I took another step.
Then another. 
The girl’s fingers raked through the sand in an unending cycle. They were small, frail like the rest of her.
With another step I noticed her hair was completely masking her face. The long black curtain swung in front of her nose, never showing any skin.
The little girl hypnotized me. Maybe it was the swaying motion or the fact that the song she was humming sounded slightly familiar, or perhaps her strange appearance.
Even her skin seemed weird, as though she had bad sunburn. But that couldn’t be it – her skin looked as lifeless as everything around it.
I swallowed and stepped ever closer.
A piercing crack tore me from my trance. Something stabbed into the sole of my foot and I cried out in pain. Through the tears in my eyes, I slowly looked down at my foot.
A jagged piece of porcelain stuck out of the soft flesh. The half-smashed head of a porcelain doll lay inches from my foot, covered in blood. Its nose, right eye and cheek were smashed beside the otherwise perfect face. The remaining eye gleamed. I began shaking.
I looked at the girl.
She had stopped humming. In one swift movement, her head snapped up, sending hair flying in all directions.
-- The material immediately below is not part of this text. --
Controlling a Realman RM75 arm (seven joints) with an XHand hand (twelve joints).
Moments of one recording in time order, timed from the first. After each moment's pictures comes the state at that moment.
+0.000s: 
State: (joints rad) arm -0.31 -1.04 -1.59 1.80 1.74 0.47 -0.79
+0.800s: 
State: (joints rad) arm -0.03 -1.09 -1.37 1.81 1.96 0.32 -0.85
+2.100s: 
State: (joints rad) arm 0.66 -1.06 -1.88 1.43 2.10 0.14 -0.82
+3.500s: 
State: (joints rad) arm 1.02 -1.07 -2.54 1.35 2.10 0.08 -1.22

I screamed. Pale red skin stretched taught over a small skull. Her eyes, pouchy and swollen, seemed to burst out of their sockets, not white but blood red with ice blue irises.
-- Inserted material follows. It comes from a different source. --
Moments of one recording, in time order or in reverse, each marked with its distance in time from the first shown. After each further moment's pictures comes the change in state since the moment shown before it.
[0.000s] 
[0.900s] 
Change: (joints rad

Blackened, cracked lips peeled back in a mad yell that came out as a strangled gurgle. Blood dribbled out of her mouth, leaking over and between sharp black teeth. It trickled down her chin, seeping into the collar of her party dress.
I moved before she had the chance to twitch. I turned on my heel and ran. Gurgling screams followed me. Pain thudded in my foot as I ran, but I couldn’t stop. Bloody footprints mapped my path.
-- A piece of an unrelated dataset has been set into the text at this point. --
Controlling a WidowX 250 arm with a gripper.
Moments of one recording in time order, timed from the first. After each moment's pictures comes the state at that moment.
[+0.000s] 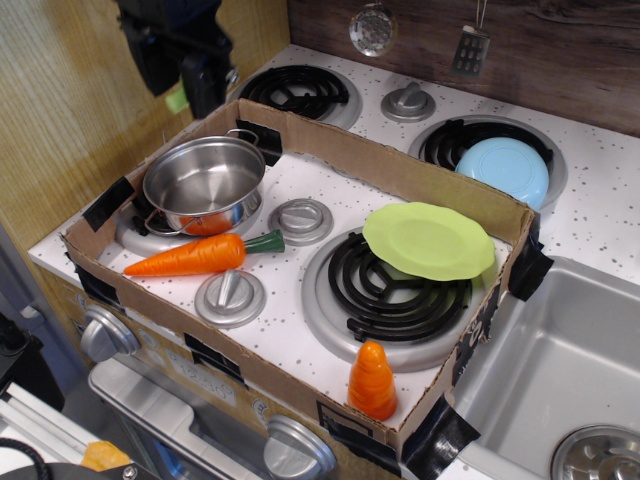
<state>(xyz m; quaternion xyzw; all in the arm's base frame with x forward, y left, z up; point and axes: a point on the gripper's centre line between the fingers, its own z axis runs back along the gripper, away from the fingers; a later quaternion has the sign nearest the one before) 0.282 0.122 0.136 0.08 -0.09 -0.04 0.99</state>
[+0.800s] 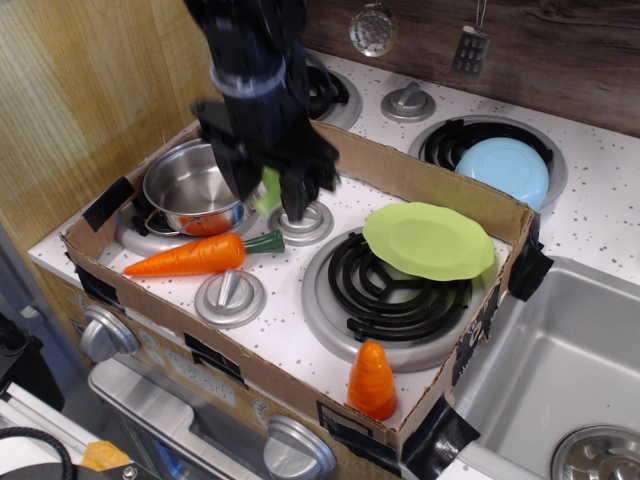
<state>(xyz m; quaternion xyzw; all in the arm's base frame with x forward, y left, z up) 0.260 0.045 0.079 0.04 -0.13 0.02 0.99</state>
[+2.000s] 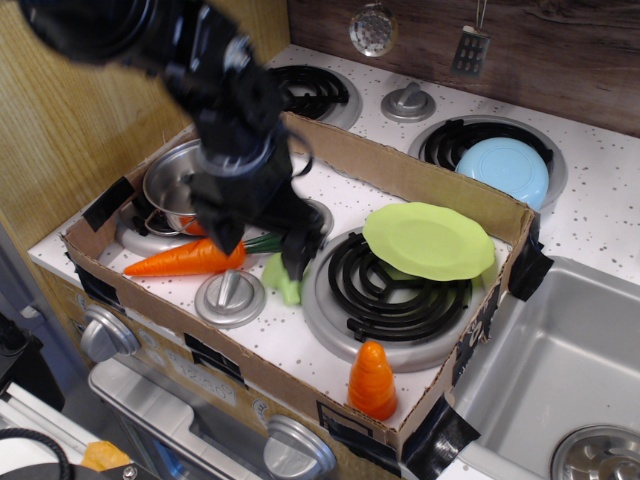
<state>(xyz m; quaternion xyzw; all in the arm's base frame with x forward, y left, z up) 0.245 0.044 0.056 0.04 -0.11 0.04 0.99</state>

I bounded up the hill. The cries receded until I couldn’t hear them anymore. At the top of the hill I stopped. My legs were shaking. I could hardly breathe. I turned slowly around to look back at the city.
Where the street started and the grass began, stood a little girl in a peach party dress. Hair flew around her head, seeming to crackle with static. In the distance thunder rumbled.
Our eyes connected. For a second I was bound again by the strange girl. The breath was knocked out of my body.
For that second that we looked at each other – I felt my heart stop.
And then I was running down the hill. Sprinting. Somewhere on the downward slope I tripped. I lost all footing and flew through the air. Pain shuddered through my body once again as my head connected with a boulder, and the last thing I saw was a blur of green, slowly fading to black.